Health News Digest
Legends of the Fall

September 23, 2013

Legends Of The Fall: Health Care Stories For A Season’s Change

By   Michael D. Shaw

The magical season of autumn is upon us. The days grow shorter, the leaves turn color, and yarns from the world of health care continue to spin…

1. Back-Alley Redux

The Golden State of California prides itself on being in the forefront, and with Assembly Bill 154 soon to be signed into law, the state legislature has done it again. AB 154 will relax medical standards that currently require surgical abortions to be performed by a physician, and would instead allow first trimester abortions to be performed by physician assistants, nurse practitioners, and nurse midwives.

Wherever you stand on the abortion issue, the notion of permitting so-called mid-level providers to perform this procedure (via medication or aspiration) should give you pause–even if they are required to take an eight-week course. It is noted that this training is to be conducted by the Board of Registered Nursing, not by physicians, and the protocols for defining physician supervision have not been specified. In fact, there is nothing in the legislation requiring a physician to be present or on-site during an abortion.

As an additional affront, the bill would reclassify abortion by aspiration (vacuum) as non-surgical. I guess since it’s not surgery anymore, such far-from-rare complications including torn cervix or perforated uterus will simply disappear. But if they don’t, one wonders what our mid-level providers will do.

Here’s my prediction: The women will be rushed to the nearest emergency department, minus what used to be called “continuity of care.” And, despite the Orwellian use of electronic health records, keeping track of such complications will disappear into the vapor. Given the State’s position on the matter, expect a massive increase in Medi-Cal and Medicaid funded abortions.

This is nothing less than a radical lowering of the standard of care. Or, to put it another way, a government-mandated return to the infamous pre-Roe v. Wade “back alley.” For what it’s worth, public opinion was strongly against the law. Think some palms were greased?

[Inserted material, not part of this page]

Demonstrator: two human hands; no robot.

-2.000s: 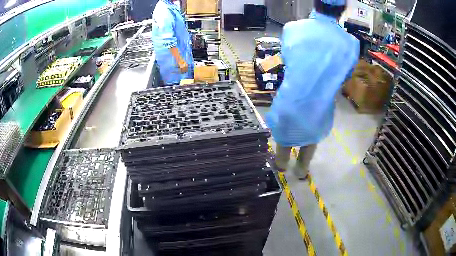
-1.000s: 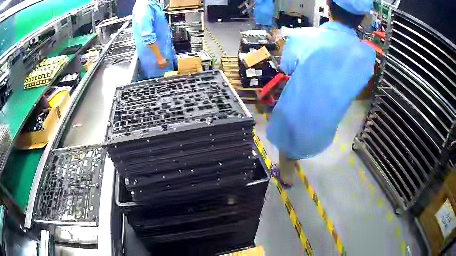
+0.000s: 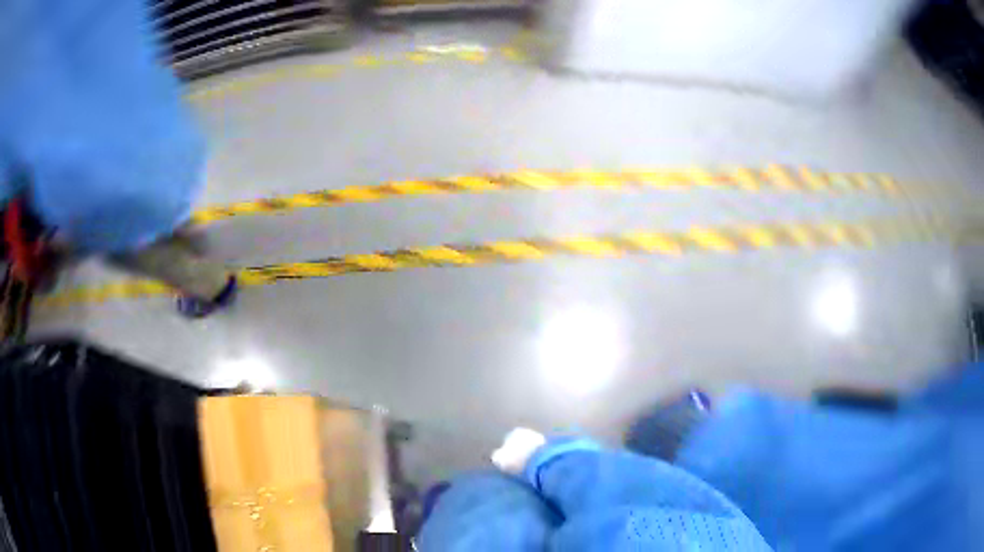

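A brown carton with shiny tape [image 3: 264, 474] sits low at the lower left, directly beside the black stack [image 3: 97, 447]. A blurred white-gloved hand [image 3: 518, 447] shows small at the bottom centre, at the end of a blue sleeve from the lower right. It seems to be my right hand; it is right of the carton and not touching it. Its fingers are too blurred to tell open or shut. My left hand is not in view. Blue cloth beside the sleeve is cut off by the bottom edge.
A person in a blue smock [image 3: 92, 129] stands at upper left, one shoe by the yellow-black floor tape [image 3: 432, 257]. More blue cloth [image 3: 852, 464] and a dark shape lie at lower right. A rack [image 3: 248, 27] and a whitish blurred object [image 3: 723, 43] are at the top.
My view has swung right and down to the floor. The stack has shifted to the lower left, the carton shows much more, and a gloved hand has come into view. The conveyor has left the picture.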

Let’s segue to lowering the standard of regulation.


2. FDA drops the ball. Lawsuits to follow

On matters related to health IT, the FDA relies on its Health IT Policy Committee Workgroup for recommendations. On September 4, draft recommendations were issued, which included a big surprise: Health IT should generally not be subject to FDA premarket testing and validation requirements, with a few exceptions–medical device accessories, high-risk clinical decision support, and higher risk software use cases.

Bear in mind that a study released earlier this year tallied 171 health IT-related incidents in just nine weeks from 36 member Patient Safety Organization hospitals, resulting in eight injuries and three possible deaths–all reported voluntarily. And note that all (physical) medical devices and drugs require some sort of premarket approval or clearance.

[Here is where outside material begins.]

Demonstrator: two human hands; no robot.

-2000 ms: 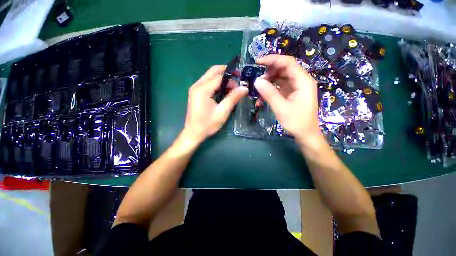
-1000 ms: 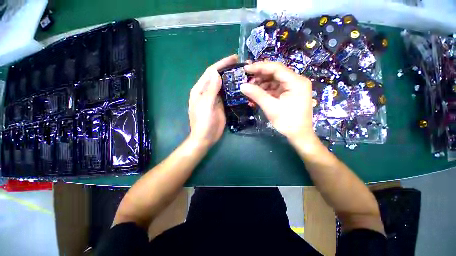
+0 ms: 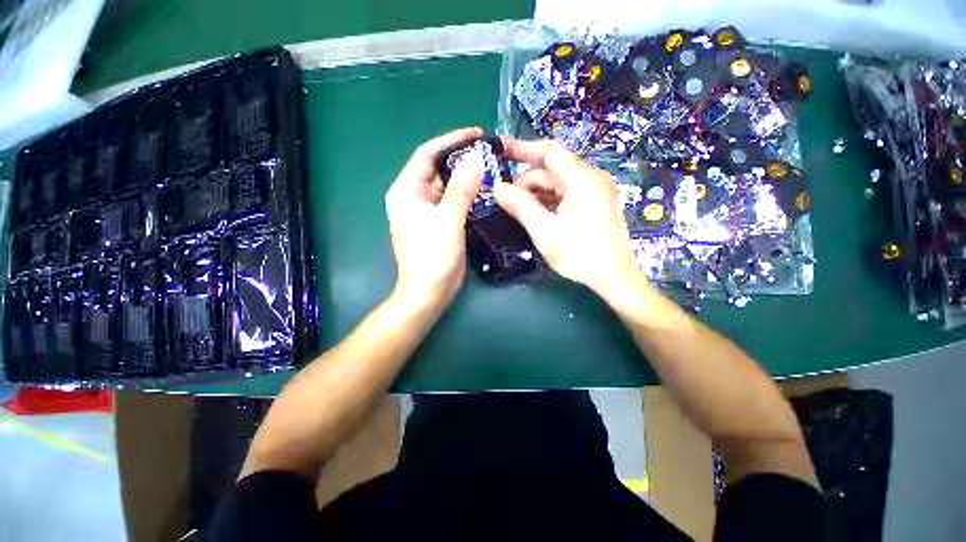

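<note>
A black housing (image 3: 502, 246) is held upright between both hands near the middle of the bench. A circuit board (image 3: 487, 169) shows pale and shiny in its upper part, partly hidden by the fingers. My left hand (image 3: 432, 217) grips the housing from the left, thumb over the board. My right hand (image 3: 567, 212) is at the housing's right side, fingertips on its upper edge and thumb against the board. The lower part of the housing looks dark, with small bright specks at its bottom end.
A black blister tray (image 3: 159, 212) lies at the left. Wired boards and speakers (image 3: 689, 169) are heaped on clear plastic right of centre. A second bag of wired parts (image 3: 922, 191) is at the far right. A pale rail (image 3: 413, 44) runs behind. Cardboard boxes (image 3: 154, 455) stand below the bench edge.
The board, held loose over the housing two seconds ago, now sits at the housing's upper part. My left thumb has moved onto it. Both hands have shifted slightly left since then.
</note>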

Health IT guru Scot Silverstein, MD minces no words in his open letter to Workgroup Chair David Bates, MD…

I am disappointed (and in fact appalled) at the ONC FDASIA Health IT Policy Committee’s recommendations that health IT including typical commercial EHR/CPOE [Electronic Health Record/Computerized Physician Order Entry] systems not be subjected to a premarket testing and validation process. I believe this recommendation is, quite frankly, negligent.

It is my expert opinion the issues that cause these outcomes [referring to the study cited above] would never have made it into production systems, had a reasonable, competent, unbiased premarket testing and validation process been in place.

Silverstein offers up this zinger: “I am also making recommendations that in any torts, individual or class, regarding EHR problems that would likely have been averted with competent premarket testing and validation, that the FDASIA HIT Policy Committee members who agreed with the recommendation be considered possible defendants. I am sorry it has come to this.”

Need I mention that both of these health care stories emerge as a direct result of the Affordable Care Act (Obamacare)?